§ **WORK ORDER**
The answer should consist of all the records, copied exactly.

§ **DATASET CONTENT**

┏━━

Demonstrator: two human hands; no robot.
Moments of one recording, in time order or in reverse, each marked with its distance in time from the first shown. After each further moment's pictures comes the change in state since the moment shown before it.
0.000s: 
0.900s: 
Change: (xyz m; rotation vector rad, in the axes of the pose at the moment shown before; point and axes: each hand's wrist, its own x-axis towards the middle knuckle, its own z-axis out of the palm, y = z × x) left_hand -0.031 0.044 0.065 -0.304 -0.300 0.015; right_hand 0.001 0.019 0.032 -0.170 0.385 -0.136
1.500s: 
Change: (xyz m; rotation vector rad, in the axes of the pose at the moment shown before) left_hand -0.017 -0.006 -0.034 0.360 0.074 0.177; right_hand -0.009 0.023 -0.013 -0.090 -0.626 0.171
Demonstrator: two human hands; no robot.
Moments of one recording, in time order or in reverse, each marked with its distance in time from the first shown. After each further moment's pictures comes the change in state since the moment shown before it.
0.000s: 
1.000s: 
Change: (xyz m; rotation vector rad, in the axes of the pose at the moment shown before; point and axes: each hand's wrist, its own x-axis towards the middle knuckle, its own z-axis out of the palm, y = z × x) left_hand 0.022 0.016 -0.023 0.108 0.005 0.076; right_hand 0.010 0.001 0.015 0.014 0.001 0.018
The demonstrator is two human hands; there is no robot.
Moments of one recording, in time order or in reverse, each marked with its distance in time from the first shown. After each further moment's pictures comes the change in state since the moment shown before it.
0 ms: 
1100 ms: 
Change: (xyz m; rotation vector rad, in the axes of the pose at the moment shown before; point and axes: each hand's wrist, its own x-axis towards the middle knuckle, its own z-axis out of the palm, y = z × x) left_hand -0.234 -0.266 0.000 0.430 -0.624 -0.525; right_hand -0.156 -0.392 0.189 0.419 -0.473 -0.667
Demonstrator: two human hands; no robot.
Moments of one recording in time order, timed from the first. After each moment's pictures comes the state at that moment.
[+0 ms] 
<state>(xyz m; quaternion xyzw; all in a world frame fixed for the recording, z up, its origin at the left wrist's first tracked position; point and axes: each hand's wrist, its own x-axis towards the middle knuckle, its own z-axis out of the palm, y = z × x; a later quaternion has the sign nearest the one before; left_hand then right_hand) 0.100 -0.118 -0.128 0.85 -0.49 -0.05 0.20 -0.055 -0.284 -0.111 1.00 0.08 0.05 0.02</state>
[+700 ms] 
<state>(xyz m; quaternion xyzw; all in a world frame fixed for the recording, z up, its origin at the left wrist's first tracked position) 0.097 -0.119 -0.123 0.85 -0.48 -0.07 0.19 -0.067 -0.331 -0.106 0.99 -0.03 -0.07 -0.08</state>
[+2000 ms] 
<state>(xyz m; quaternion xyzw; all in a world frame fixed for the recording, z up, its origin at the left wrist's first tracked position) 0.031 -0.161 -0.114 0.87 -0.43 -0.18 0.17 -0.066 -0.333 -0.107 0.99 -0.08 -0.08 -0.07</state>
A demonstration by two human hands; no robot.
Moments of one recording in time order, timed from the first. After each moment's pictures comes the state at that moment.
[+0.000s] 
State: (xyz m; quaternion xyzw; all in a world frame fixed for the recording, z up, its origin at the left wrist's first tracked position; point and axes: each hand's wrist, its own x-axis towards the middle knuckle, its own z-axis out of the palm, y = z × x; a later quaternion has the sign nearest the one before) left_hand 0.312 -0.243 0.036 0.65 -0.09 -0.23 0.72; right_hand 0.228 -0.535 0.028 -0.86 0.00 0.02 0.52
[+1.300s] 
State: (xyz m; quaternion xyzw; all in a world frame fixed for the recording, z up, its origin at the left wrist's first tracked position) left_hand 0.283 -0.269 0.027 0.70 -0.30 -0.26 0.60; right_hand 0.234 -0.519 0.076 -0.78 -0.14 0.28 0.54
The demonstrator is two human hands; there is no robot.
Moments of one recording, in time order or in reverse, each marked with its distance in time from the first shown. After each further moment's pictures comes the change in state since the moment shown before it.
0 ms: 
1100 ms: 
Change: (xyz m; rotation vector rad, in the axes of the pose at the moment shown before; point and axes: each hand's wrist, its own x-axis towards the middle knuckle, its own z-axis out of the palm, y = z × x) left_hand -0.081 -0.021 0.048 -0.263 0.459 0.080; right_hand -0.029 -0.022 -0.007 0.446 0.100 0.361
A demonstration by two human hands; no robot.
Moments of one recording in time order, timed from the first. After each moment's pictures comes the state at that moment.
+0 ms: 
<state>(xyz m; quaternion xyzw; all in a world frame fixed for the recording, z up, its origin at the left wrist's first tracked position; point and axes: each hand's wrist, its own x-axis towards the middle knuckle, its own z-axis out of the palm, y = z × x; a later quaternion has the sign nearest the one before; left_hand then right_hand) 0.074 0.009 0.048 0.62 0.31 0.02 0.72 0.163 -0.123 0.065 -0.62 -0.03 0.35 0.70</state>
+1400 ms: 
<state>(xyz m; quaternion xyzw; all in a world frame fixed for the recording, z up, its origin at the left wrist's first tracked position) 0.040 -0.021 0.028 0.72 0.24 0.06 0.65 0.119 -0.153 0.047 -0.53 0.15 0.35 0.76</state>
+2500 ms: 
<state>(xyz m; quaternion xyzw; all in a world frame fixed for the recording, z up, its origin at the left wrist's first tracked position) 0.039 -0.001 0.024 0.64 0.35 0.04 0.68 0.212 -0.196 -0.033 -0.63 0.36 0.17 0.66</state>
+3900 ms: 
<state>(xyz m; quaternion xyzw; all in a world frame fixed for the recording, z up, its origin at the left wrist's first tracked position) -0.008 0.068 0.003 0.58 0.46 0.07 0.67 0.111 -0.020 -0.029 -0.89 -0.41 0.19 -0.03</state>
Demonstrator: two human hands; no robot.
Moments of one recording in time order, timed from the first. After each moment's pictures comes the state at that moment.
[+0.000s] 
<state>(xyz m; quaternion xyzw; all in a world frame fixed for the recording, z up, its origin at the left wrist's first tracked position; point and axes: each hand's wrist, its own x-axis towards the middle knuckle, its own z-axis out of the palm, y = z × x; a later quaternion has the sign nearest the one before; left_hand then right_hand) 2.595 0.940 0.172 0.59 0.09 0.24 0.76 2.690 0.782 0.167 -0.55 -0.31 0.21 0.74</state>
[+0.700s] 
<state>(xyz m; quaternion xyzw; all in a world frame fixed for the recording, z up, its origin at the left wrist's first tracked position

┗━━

§ **RESPONSE**
Demonstrator: two human hands; no robot.
Moments of one recording, in time order or in reverse, each marked with its distance in time from the first shown. After each further moment's pictures comes the change in state since the moment shown before it.
0.000s: 
0.900s: 
Change: (xyz m; rotation vector rad, in the axes of the pose at the moment shown before; point and axes: each hand's wrist, its own x-axis towards the middle knuckle, its own z-axis out of the palm, y = z × x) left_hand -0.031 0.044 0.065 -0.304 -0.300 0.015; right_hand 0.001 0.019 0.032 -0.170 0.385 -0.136
1.500s: 
Change: (xyz m; rotation vector rad, in the axes of the pose at the moment shown before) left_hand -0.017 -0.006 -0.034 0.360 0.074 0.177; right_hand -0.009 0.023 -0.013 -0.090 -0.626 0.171
Demonstrator: two human hands; no robot.
Moments of one recording, in time order or in reverse, each marked with its distance in time from the first shown. After each further moment's pictures comes the change in state since the moment shown before it.
0.000s: 
1.000s: 
Change: (xyz m; rotation vector rad, in the axes of the pose at the moment shown before; point and axes: each hand's wrist, its own x-axis towards the middle knuckle, its own z-axis out of the palm, y = z × x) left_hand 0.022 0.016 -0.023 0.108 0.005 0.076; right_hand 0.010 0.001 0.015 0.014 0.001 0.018
The demonstrator is two human hands; there is no robot.
Moments of one recording, in time order or in reverse, each marked with its distance in time from the first shown. After each further moment's pictures comes the change in state since the moment shown before it.
0 ms: 
1100 ms: 
Change: (xyz m; rotation vector rad, in the axes of the pose at the moment shown before; point and axes: each hand's wrist, its own x-axis towards the middle knuckle, its own z-axis out of the palm, y = z × x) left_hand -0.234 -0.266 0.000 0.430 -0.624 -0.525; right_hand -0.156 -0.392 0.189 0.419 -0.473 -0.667
Demonstrator: two human hands; no robot.
Moments of one recording in time order, timed from the first. After each moment's pictures comes the state at that moment.
[+0 ms] 
<state>(xyz m; quaternion xyzw; all in a world frame fixed for the recording, z up, its origin at the left wrist's first tracked position; point and axes: each hand's wrist, its own x-axis towards the middle knuckle, its own z-axis out of the palm, y = z × x; a later quaternion has the sign nearest the one before; left_hand then right_hand) 0.100 -0.118 -0.128 0.85 -0.49 -0.05 0.20 -0.055 -0.284 -0.111 1.00 0.08 0.05 0.02</state>
[+700 ms] 
<state>(xyz m; quaternion xyzw; all in a world frame fixed for the recording, z up, its origin at the left wrist's first tracked position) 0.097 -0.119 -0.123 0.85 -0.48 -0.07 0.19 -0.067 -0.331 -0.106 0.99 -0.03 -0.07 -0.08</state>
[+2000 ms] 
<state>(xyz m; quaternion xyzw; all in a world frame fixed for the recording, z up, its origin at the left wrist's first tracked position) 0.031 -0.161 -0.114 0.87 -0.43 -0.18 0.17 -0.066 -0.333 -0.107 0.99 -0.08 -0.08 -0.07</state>
A demonstration by two human hands; no robot.
Moments of one recording in time order, timed from the first. After each moment's pictures comes the state at that moment.
[+0.000s] 
State: (xyz m; quaternion xyzw; all in a world frame fixed for the recording, z up, its origin at the left wrist's first tracked position; point and axes: each hand's wrist, its own x-axis towards the middle knuckle, its own z-axis out of the palm, y = z × x; a later quaternion has the sign nearest the one before) left_hand 0.312 -0.243 0.036 0.65 -0.09 -0.23 0.72; right_hand 0.228 -0.535 0.028 -0.86 0.00 0.02 0.52
[+1.300s] 
State: (xyz m; quaternion xyzw; all in a world frame fixed for the recording, z up, its origin at the left wrist's first tracked position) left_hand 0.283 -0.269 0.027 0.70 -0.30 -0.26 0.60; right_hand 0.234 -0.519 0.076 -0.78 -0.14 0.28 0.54
The demonstrator is two human hands; there is no robot.
Moments of one recording, in time order or in reverse, each marked with its distance in time from the first shown. After each further moment's pictures comes the change in state since the moment shown before it.
0 ms: 
1100 ms: 
Change: (xyz m; rotation vector rad, in the axes of the pose at the moment shown before; point and axes: each hand's wrist, its own x-axis towards the middle knuckle, its own z-axis out of the palm, y = z × x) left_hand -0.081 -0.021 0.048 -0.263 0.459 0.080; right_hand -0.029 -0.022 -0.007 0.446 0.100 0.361
A demonstration by two human hands; no robot.
Moments of one recording in time order, timed from the first. After each moment's pictures comes the state at that moment.
+0 ms: 
<state>(xyz m; quaternion xyzw; all in a world frame fixed for the recording, z up, its origin at the left wrist's first tracked position; point and axes: each hand's wrist, its own x-axis towards the middle knuckle, its own z-axis out of the palm, y = z × x; a later quaternion has the sign nearest the one before; left_hand then right_hand) 0.074 0.009 0.048 0.62 0.31 0.02 0.72 0.163 -0.123 0.065 -0.62 -0.03 0.35 0.70</state>
+1400 ms: 
<state>(xyz m; quaternion xyzw; all in a world frame fixed for the recording, z up, its origin at the left wrist's first tracked position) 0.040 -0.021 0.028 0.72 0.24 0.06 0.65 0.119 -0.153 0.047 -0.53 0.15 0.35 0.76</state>
+2500 ms: 
<state>(xyz m; quaternion xyzw; all in a world frame fixed for the recording, z up, its origin at the left wrist's first tracked position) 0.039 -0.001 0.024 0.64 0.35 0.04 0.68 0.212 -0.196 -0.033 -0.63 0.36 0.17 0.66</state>
+3900 ms: 
<state>(xyz m; quaternion xyzw; all in a world frame fixed for the recording, z up, its origin at the left wrist's first tracked position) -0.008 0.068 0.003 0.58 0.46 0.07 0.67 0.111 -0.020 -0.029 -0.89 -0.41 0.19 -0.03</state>
Demonstrator: two human hands; no robot.
Moments of one recording in time order, timed from the first. After each moment's pictures comes the state at that moment.
[+0.000s] 
<state>(xyz m; quaternion xyzw; all in a world frame fixed for the recording, z up, its origin at the left wrist's first tracked position; point and axes: each hand's wrist, its own x-axis towards the middle knuckle, its own z-axis out of the palm, y = z × x; a later quaternion has the sign nearest the one before; left_hand then right_hand) 2.595 0.940 0.172 0.59 0.09 0.24 0.76 2.690 0.782 0.167 -0.55 -0.31 0.21 0.74</state>
[+0.700s] 
<state>(xyz m; quaternion xyzw; all in a world frame fixed for the recording, z up, its origin at the left wrist's first tracked position

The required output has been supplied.